If the value of `E=-78.4 "kcal//mol"`, the order of the orbit in hydrogen atom is-

To find the order of the orbit (n) in a hydrogen atom given the energy value \( E = -78.4 \, \text{kcal/mol} \), we can follow these steps: ### Step 1: Understand the energy formula The energy of an electron in a hydrogen atom is given by the formula: \[ E = -\frac{13.6 \, Z^2}{n^2} \, \text{eV} \] where \( Z \) is the atomic number (for hydrogen, \( Z = 1 \)) and \( n \) is the principal quantum number (the order of the orbit). ### Step 2: Convert the energy from kcal/mol to eV First, we need to convert the energy from kilocalories per mole to electron volts (eV).
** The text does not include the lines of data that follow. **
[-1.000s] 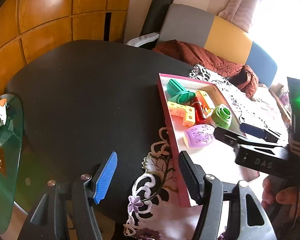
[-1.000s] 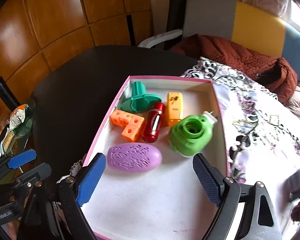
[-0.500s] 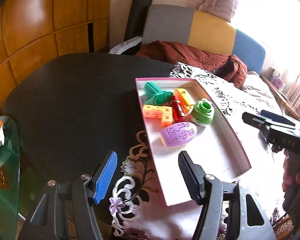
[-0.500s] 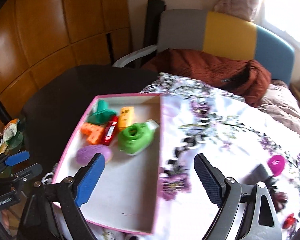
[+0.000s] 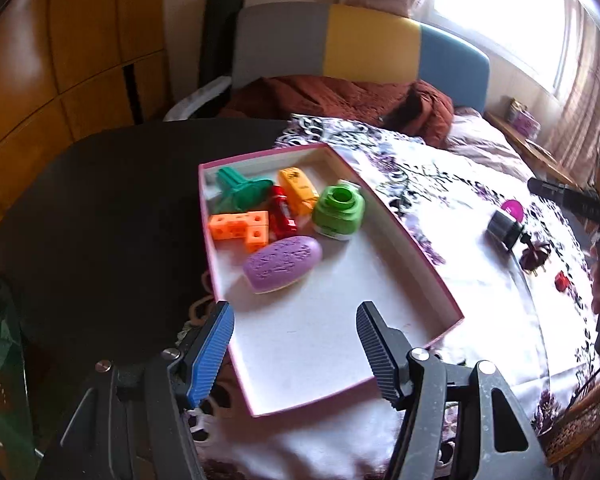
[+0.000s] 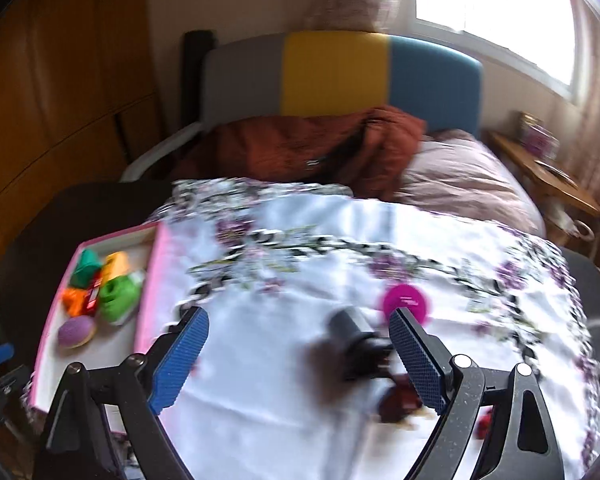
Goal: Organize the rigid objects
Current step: 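Withdraw both tools from the tray toward the remaining objects, then close the left tool on the brown massager with yellow prongs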
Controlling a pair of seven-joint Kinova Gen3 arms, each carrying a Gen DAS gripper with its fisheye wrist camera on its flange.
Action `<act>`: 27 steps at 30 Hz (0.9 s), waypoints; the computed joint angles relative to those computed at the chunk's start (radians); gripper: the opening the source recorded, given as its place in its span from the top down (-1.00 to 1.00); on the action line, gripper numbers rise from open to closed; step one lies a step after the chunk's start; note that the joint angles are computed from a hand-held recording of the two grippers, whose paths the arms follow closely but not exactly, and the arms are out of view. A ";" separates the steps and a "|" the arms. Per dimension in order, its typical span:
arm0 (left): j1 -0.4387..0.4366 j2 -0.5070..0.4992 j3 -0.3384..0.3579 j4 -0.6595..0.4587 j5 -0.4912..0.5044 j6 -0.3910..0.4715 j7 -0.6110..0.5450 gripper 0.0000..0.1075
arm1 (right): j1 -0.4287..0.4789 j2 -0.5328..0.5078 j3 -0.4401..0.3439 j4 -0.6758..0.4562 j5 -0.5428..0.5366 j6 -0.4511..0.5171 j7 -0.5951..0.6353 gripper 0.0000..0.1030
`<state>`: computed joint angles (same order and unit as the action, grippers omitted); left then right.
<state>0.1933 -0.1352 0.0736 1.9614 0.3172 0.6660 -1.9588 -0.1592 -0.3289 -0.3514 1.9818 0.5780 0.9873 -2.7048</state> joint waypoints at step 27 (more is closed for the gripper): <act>0.167 0.216 0.145 -0.204 0.002 0.170 0.046 -0.18 | 0.433 -0.268 0.247 0.197 -0.167 -0.060 -0.085 -0.95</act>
<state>0.3600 0.0805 0.2187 1.7572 0.3193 0.8355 -1.9130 0.2738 -0.5973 -0.1045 2.1787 0.4107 0.9271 -2.7894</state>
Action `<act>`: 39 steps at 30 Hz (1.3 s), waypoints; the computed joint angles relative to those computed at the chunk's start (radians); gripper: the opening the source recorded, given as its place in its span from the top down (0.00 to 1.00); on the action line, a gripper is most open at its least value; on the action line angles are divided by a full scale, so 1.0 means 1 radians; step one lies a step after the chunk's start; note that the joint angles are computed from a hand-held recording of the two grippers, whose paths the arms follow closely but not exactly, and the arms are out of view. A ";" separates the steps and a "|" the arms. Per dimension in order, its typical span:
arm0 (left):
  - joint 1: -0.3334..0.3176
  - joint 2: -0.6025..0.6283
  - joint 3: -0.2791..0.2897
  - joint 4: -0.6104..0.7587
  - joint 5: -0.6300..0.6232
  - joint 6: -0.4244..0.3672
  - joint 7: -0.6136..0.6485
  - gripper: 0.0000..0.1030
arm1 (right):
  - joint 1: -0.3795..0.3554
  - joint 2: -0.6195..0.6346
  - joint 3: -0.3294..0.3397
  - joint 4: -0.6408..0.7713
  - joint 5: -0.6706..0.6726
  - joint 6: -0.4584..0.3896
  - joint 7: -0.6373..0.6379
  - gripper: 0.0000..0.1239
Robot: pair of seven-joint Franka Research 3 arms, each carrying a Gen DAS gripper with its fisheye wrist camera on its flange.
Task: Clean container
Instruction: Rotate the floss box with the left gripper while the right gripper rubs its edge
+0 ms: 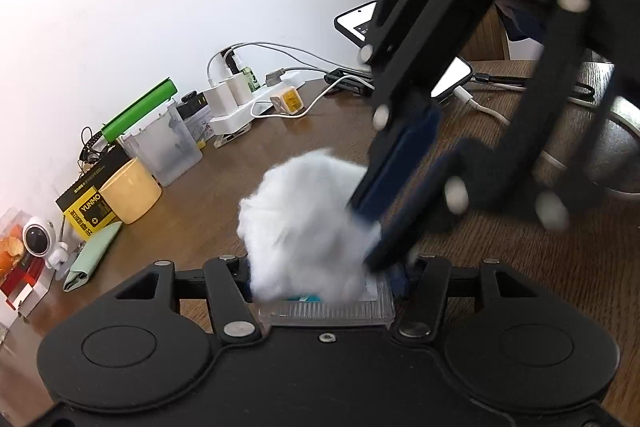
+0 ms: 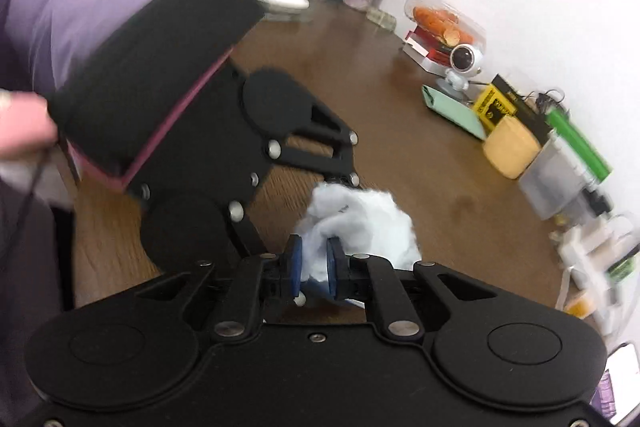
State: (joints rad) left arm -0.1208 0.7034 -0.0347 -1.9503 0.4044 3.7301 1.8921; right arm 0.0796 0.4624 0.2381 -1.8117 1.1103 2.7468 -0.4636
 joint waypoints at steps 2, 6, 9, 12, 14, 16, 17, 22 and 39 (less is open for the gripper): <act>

The conversion factor is: \[ 1 \, \text{kcal/mol} \approx 0.0434 \, \text{eV} \] Thus, we convert \( -78.4 \, \text{kcal/mol} \): \[ E = -78.4 \, \text{kcal/mol} \times 0.0434 \, \text{eV/kcal/mol} \approx -3.404 \, \text{eV} \] ### Step 3: Set up the equation with the known values Now we can substitute \( E \) and \( Z \) into the energy formula: \[ -3.404 = -\frac{13.6 \times 1^2}{n^2} \] This simplifies to: \[ 3.404 = \frac{13.6}{n^2} \] ### Step 4: Rearrange to solve for \( n^2 \) Rearranging the equation gives: \[ n^2 = \frac{13.6}{3.404} \] ### Step 5: Calculate \( n^2 \) Calculating the right side: \[ n^2 \approx \frac{13.6}{3.404} \approx 4 \] ### Step 6: Take the square root to find \( n \) Taking the square root of both sides: \[ n \approx 2 \] ### Conclusion The order of the orbit in the hydrogen atom is \( n = 2 \). ---